= Jennifer Krempien =

Canadian wheelchair basketball player

Jennifer Krempien (born 19 February 1975) is a former Canadian wheelchair basketball player. As a member of the Canada women's national wheelchair basketball team, Krempien won four consecutive gold medals at the Wheelchair Basketball World Championship from 1994 to 2006. During this time period, she also won three consecutive Paralympic gold medals from 1992 to 2000. After winning a bronze at the 2004 Summer Paralympics, she did not win a medal at her last Paralympic competition in 2008. Kempien was awarded the Queen Elizabeth II Diamond Jubilee Medal in 2012 and inducted into the Canadian Paralympic Committee Hall of Fame in 2013.

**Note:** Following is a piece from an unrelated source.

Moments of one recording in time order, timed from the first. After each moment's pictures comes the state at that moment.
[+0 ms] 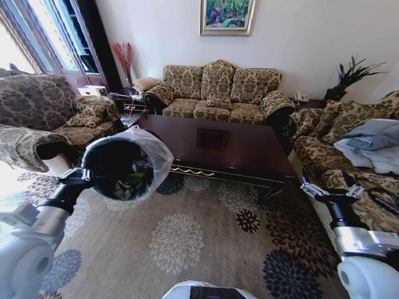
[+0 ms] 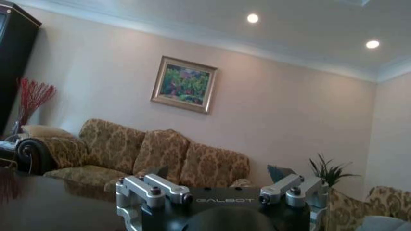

==Early life and education==
Krempien was born on 19 February 1975 in St. Albert, Alberta. After a childhood accident resulted in a spinal cord injury, Krempien was diagnosed with paraplegia. Growing up, Krempien started playing wheelchair basketball at the age of eight on a junior team in Alberta. For her post-secondary education between the 1990s and 2000s, Krempien went to the University of Alberta to study sports psychology and the University of British Columbia for a nutrition master's degree.

==Career==
Krempien joined the Canada women's national wheelchair basketball team in 1992 and remained with the team until 2008. While competing for Canada, Krempien was a consecutive gold medalist at the Wheelchair Basketball World Championship between 1994 and 2006. Apart from the World Championship, Krempien won her first Paralympic gold medal in wheelchair basketball at the 1992 Summer Paralympics with the Canadian team. After additional back to back gold medals from 1996 to 2000, Krempien won a bronze during the 2004 Summer Paralympics. Krempien did not win a medal at her final Paralympics at the 2008 Summer Paralympics. After leaving wheelchair basketball in 2008, Krempien became a nutritional manager at a British Columbia hospital for women and children in the 2010s.

==Awards and honors==
In 2012, Kempien was awarded the Queen Elizabeth II Diamond Jubilee Medal. For hall of fames, Krempien was inducted into the Alberta Sports Hall of Fame in 2009 and the Canadian Paralympic Committee Hall of Fame in 2013. She was also a flagbearer at the 2007 Parapan American Games and a torchbearer at the 2010 Winter Paralympics.